Fourier integral operators on Hardy spaces with Hormander class

Abstract: In this note, we consider a Fourier integral operator defined by \begin{align*} T_{\phi,a}f(x) = \int_{\mathbb{R}^{n}}e^{i\phi(x,\xi)}a(x,\xi)\widehat{f} \xi)d\xi, \end{align*}here $a$ is the amplitude, and $\phi$ is the phase.
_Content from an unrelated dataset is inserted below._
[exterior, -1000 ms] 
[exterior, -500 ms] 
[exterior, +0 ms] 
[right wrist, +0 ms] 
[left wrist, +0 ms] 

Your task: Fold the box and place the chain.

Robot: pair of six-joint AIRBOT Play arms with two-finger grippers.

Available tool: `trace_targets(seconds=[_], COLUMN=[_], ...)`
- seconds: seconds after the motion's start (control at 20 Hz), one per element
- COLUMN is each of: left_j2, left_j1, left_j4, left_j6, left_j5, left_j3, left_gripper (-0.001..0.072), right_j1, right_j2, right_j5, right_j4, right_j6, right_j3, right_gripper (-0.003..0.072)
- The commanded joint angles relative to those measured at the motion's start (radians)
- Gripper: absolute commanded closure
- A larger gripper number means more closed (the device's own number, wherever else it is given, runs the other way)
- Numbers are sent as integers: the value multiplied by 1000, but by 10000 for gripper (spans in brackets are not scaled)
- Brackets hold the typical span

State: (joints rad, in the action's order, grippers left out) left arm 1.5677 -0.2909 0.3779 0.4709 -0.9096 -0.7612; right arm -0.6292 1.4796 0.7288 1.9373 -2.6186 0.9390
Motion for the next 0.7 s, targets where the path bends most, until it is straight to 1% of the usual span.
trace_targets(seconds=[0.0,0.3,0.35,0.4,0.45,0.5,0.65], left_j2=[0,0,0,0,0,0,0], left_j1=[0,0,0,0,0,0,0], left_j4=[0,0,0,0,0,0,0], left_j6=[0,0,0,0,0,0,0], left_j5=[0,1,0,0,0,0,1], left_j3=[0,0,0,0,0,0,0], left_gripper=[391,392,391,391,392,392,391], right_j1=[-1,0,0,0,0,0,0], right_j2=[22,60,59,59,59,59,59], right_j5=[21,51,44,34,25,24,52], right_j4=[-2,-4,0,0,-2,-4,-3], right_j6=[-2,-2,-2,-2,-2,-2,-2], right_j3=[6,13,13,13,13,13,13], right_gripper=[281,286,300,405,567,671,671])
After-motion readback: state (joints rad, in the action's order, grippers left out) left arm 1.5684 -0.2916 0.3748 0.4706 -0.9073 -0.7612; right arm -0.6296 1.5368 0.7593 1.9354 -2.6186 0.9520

Let $0\leq\rho\leq 1,n\geq 2$ or $0\leq\rho<1,n=1$ and $$m_p=\frac{\rho-n}{p}+(n-1)\min{\frac 12,\rho}.$$ If $a$ belongs to the forbidden H\"{o}rmander class $S^{m_p}_{\rho,1}$ and $\phi\in \Phi^{2}$ satisfies the strong non-degeneracy condition, then for any $\frac {n}{n+1}<p\leq 1$, we can show that the Fourier integral operator $T_{\phi,a}$ is bounded from the local Hardy space $h^p$ to $L^p$. Furthermore, if $a$ has compact support in variable $x$, then we can extend this result to $0<p\leq 1$. As $S^{m_p}_{\rho,\delta}\subset S^{m_p}_{\rho,1}$ for any $0\leq \delta\leq 1$, our result supplements and improves upon recent theorems proved by Staubach and his collaborators for $a\in S^{m}_{\rho,\delta}$ when $\delta$ is close to 1. As an important special case, when $n\geq 2$, we show that $T_{\phi,a}$ is bounded from $H^1$ to $L^1$ if $a\in S^{(1-n)/2}_{1,1}$ which is a generalization of the well-known Seeger-Sogge-Stein theorem for $a\in S^{(1-n)/2}_{1,0}$. This result is false when $n=1$ and $a\in S^{0}_{1,1}$.